Lynn Township is a township in McLeod County, Minnesota, United States. The population was 604 at the 2000 census.

History
According to Warren Upham, Lynn Township may be named after Lynn, Massachusetts.

Geography
According to the United States Census Bureau, the township has a total area of 33.1 square miles (85.8 km2), of which 31.8 square miles (82.3 km2)  is land and 1.4 square miles (3.5 km2)  (4.10%) is water.

Demographics
As of the census of 2000, there were 604 people, 216 households, and 174 families residing in the township.  The population density was 19.0 people per square mile (7.3/km2). There were 226 housing units at an average density of 7.1/sq mi (2.7/km2). The racial makeup of the township was 99.01% White, 0.17% Asian, 0.33% from other races, and 0.50% from two or more races. Hispanic or Latino of any race were 0.50% of the population.

There were 216 households, out of which 35.2% had children under the age of 18 living with them, 70.8% were married couples living together, 3.2% had a female householder with no husband present, and 19.4% were non-families. 18.5% of all households were made up of individuals, and 10.2% had someone living alone who was 65 years of age or older. The average household size was 2.80 and the average family size was 3.19.

In the township the population was spread out, with 30.0% under the age of 18, 5.1% from 18 to 24, 25.8% from 25 to 44, 25.8% from 45 to 64, and 13.2% who were 65 years of age or older. The median age was 39 years. For every 100 females, there were 111.9 males. For every 100 females age 18 and over, there were 108.4 males.

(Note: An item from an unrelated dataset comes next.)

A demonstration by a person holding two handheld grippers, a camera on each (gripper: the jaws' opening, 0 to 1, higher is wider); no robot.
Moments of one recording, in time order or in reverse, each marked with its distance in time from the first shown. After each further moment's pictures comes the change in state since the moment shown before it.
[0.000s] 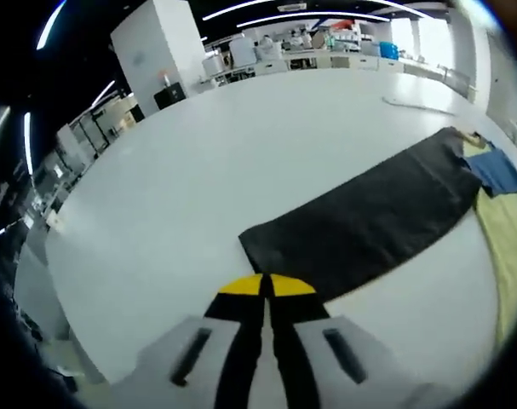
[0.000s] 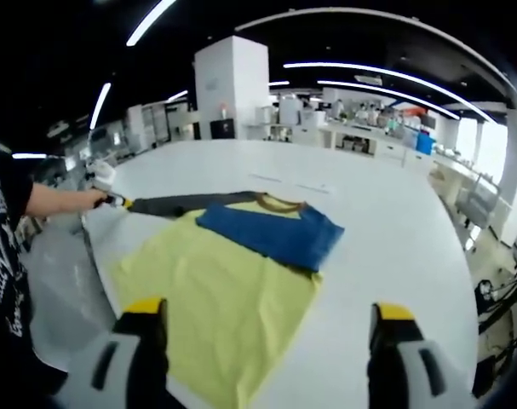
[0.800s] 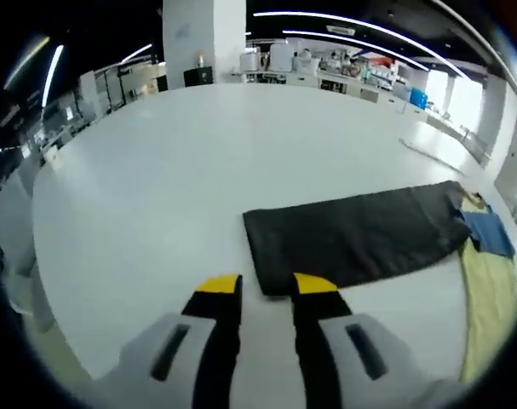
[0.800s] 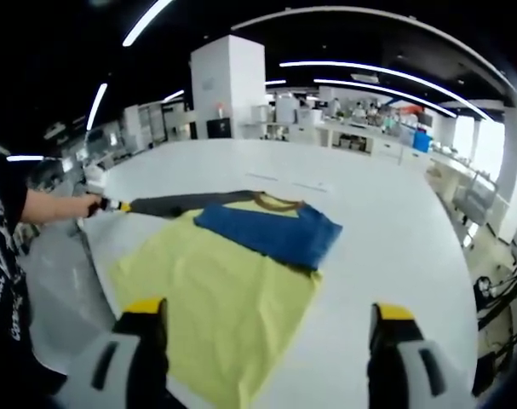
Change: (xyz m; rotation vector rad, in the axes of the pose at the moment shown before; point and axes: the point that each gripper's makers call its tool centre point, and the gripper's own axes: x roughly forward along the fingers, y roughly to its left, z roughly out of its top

The median income for a household in the township was $51,250, and the median income for a family was $55,972. Males had a median income of $30,521 versus $26,146 for females. The per capita income for the township was $19,699.  About 4.0% of families and 5.9% of the population were below the poverty line, including 8.4% of those under age 18 and 14.5% of those age 65 or over.